:: WHAT TO DO ::
Repeat the data below word for word.

· · ·

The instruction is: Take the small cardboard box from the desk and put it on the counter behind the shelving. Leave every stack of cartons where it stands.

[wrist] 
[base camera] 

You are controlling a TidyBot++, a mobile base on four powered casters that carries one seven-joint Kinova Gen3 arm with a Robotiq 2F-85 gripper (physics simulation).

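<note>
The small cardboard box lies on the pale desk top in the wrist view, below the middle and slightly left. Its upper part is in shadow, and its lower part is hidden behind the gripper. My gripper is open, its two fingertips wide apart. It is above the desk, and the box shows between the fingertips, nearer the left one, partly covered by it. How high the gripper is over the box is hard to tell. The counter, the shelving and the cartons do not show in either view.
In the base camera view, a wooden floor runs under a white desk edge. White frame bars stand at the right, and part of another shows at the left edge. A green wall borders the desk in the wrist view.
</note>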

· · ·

:: RESULT OF THIS EXERCISE ::
The instruction is: Take the small cardboard box from the desk and put it on the counter behind the shelving. Leave every stack of cartons where it stands.

[wrist] 
[base camera] 

You are controlling a TidyBot++, a mobile base on four powered casters that carries one seven-joint Kinova Gen3 arm with a Robotiq 2F-85 gripper (physics simulation).

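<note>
The small cardboard box lies on the pale desk top in the wrist view, below the middle and slightly left. Its upper part is in shadow, and its lower part is hidden behind the gripper. My gripper is open, its two fingertips wide apart. It is above the desk, and the box shows between the fingertips, nearer the left one, partly covered by it. How high the gripper is over the box is hard to tell. The counter, the shelving and the cartons do not show in either view.
In the base camera view, a wooden floor runs under a white desk edge. White frame bars stand at the right, and part of another shows at the left edge. A green wall borders the desk in the wrist view.
</note>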

What the exercise required is now complete.